Oh, sure, there’s an agency that’s supposed to be taking care of you, protecting you against abuse and mistreatment—it’s called the Office of Recipient Rights (ORR), and it exists within the Michigan Department of Health and Human Services (MDHHS).
But a troubling 2025 audit of ORR by the Michigan Office of the Auditor General found that agency just wasn’t doing its job, leaving nearly 600 patients at serious risk of mistreatment and abuse.
“And the more I looked into it, the worse it got.”
The audit looked into how ORR handled a random sample of 240 out of 5,032 complaints received between October 1, 2021 and July 31, 2024. They found that, although the agency is legally required to immediately investigate complaints involving “abuse, neglect, serious injury or death”—within 24 hours, according to ORR’s own internal guidelines—over 30 percent of these complaints were instead acted on anywhere from two to 17 days after being processed.
Out of the completed investigations, 16 were at least a week late—taking between 98 to a shocking 416 days. In fact, in a case where a patient swallowed “construction hardware”—ultimately requiring surgery to remove it—while allegedly under one-on-one supervision, it took more than a year to finish the investigation.
The ORR blamed the number of complaints received, staffing errors and lack of employee availability for the unacceptable delays.
Michigan State Senator Michael Webber originally requested the audit “based on serious concerns over patient care and a disturbing lack of transparency from the department in charge of our state psychiatric hospitals.”
“And the more I looked into it, the worse it got,” he said. “Parents and families deserve answers.… The bottom line is that if the department had been doing its job, this audit wouldn’t have been needed.”
Obviously the department hasn’t been doing its job, but the question no one is asking is: “Why?”
Is it a case of understaffing? Possibly that is an element, since ORR had 25 employees as of April and received over 5,000 complaints between October 2021 and July 2024.
But that’s hardly enough to explain the full extent of the problems the audit uncovered.
So, is it incompetency?
A shrugging, uncaring attitude toward actually doing a good job?
A desire to make Michigan psychiatric “treatment” look better than it really is?
Or might it be something more sinister—and might they really have something to hide?
That last argument is strengthened by the audit’s discovery that while all state hospitals have video surveillance cameras, the cameras were often non-functional or turned off, and audio recording was either unavailable or unreliable.
“In nearly half of the cases reviewed, video cameras that could have provided the truth weren’t functioning.”
In 28 out of 63 investigations, officials said video or audio evidence would have aided their investigation.
“The audit sheds light on why recipient rights complaints were going unanswered and that the department failed to properly investigate claims of abuse, neglect or even death in a timely manner,” Webber said. “In nearly half of the cases reviewed, video cameras that could have provided the truth weren’t functioning.”
Why would surveillance cameras not be working—or be turned off—unless someone was trying to hide something?
It’s not that abuse and mistreatment of patients is unheard of in the “mental health” industry. Actually, it’s disturbingly and horribly common.
In a letter to Michigan Department of Health and Human Services Director Elizabeth Hertel, Webber wrote: “I have continued to investigate your department’s management of our state hospital system.

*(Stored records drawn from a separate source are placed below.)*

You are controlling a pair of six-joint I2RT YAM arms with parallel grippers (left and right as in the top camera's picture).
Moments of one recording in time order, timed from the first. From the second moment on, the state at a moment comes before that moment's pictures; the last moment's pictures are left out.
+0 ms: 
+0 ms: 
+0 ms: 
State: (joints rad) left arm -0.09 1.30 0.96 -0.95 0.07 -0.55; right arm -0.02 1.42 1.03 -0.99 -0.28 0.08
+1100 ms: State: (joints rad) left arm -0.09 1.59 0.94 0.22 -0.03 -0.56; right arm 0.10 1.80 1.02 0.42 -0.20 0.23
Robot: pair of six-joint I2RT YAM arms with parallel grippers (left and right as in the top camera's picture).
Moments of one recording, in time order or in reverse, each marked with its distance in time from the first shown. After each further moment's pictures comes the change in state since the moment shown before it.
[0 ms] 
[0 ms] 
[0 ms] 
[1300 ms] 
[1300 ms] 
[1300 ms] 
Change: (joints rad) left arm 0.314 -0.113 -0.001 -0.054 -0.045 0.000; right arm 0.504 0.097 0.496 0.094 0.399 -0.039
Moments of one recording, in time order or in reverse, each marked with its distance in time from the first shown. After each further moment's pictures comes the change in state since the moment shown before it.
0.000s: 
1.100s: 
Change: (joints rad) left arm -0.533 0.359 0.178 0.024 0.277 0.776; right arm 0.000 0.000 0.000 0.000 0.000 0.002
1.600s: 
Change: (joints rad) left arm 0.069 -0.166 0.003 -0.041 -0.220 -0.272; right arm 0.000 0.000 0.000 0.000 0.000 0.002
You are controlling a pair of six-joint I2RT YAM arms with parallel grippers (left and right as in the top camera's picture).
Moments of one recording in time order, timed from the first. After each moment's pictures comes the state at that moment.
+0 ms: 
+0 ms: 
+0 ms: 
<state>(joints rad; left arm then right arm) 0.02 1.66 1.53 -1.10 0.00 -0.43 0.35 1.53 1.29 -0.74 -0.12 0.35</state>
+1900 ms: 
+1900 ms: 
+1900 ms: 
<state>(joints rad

The deeper I look, the worse it gets—patient escapes, an unannounced active shooter drill, violent attacks, settled lawsuits, serious concerns over nutritional support and recipient rights complaints going unanswered.”
Patient mistreatment has, indeed, run wild in Michigan’s psychiatric hospitals.
So maybe they really do have something serious to hide—something serious enough to cause the ORR to accept unworking surveillance cameras and drastically slow action in dealing with complaints.
But it gets even stickier: Date stamps were missing on over 10 percent of the audited complaints “precluding us from determining whether ORR’s actions were timely,” the audit reads.
It appeared to be an attempt to hide when the complaints were filed, received or processed in order to make it look like the ORR was operating properly, quickly and efficiently when, in fact, it was not.
That’s why legislators are pushing for bills to add advocacy group members to the Recipient Rights Advisory Committee—which acts in an advisory and supervisory capacity to the ORR—and to provide patients with a written explanation of their rights.
“Right now, the council is made up of people that are just kind of looking inward, that are trying to protect themselves, trying to protect the system,” Webber said. “There is an immediate need for stronger oversight and accountability by [the Michigan legislature] for those at MDHHS who are charged with protecting our most vulnerable patients.”
Good idea—let’s take action to stop the abuses.
But, more importantly, let’s find out why they happened in the first place.
Maybe then we can stop them from ever happening again.